Something fishy is going on with seafood according to a new study by Oceana: "DNA testing found that one-third (33 percent) of the 1,215 samples analyzed nationwide were mislabeled, according to U.S. Food and Drug Administration (FDA) guidelines.

"Of the most commonly collected fish types, samples sold as snapper and tuna had the highest mislabeling rates (87 and 59 percent, respectively), with the majority of the samples identified by DNA analysis as something other than what was found on the label. In fact, only seven of the 120 samples of red snapper purchased nationwide were actually red snapper. The other 113 samples were another fish."

When people buy things they expect the labeling to be correct. Knowing that there may be problems with labeling can affect what people choose to purchase.

Slate says why it matters: "In many cases, you may say who cares? A rose by any other name would smell as sweet, and if people like what they're eating, who cares if it's really snapper or not? But as Oceana notes, some of the common substitutions have substantial health implications. 'White tuna,' for example, is often really escolar and eating it 'can have immediate and serious digestive effects for some people who eat more than a few ounces.'"

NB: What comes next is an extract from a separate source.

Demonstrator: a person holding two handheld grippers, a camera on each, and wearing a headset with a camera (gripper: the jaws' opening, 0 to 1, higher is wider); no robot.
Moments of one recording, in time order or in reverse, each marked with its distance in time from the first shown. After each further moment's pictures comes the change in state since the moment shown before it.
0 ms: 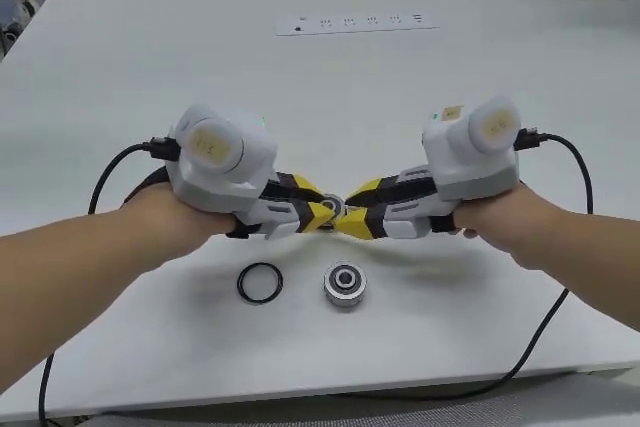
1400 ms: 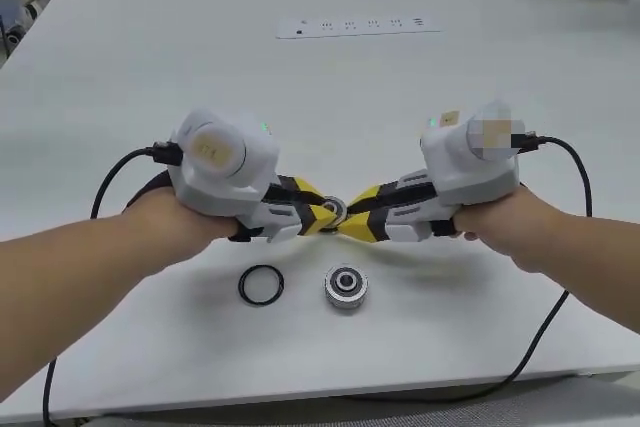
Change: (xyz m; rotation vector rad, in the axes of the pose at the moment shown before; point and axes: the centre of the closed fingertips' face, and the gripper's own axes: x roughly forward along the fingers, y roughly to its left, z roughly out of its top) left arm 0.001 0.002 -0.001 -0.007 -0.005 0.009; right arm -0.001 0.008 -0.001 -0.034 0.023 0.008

Diets In Review says the red snapper substitutes found in New York were actually tilefish, "which contain mercury in their flesh and should be avoided."

The worst place in the country for mislabeling was Southern California with 52 percent of the fish being labeled incorrectly — 20 percent higher than the national average. In Seattle, 18 percent were mislabeled. Chicago, 32 percent mislabeled. Austin/Houston, Texas, 49 percent. New York, 39 percent.

It also mattered where people purchased fish. Only 18 percent of fish in groceries was mislabeled. In restaurants it was 38 percent. Sushi venues were the worst, according to the report, with 74 percent of the fish labeled incorrectly.

Brian Clark Howard of National Geographic News says Oceana wasn't able to determine why things were mislabeled, "but experts suggest it is likely a combination of outright fraud, honest mistakes, loose paperwork and the difficulty in identifying some species of fish from others."

Solutions to the problem could be better tracking of fish using barcodes and other technology — or even spot DNA testing.

"We suggest there is an enforcement issue that needs to be addressed," Gavin Gibbons, a spokesperson for National Fisheries Institute, the country's largest seafood trade association, told National Geographic. "FDA is the primary agency that has the task of enforcing the laws that are already on the books. FDA needs to enforce those laws."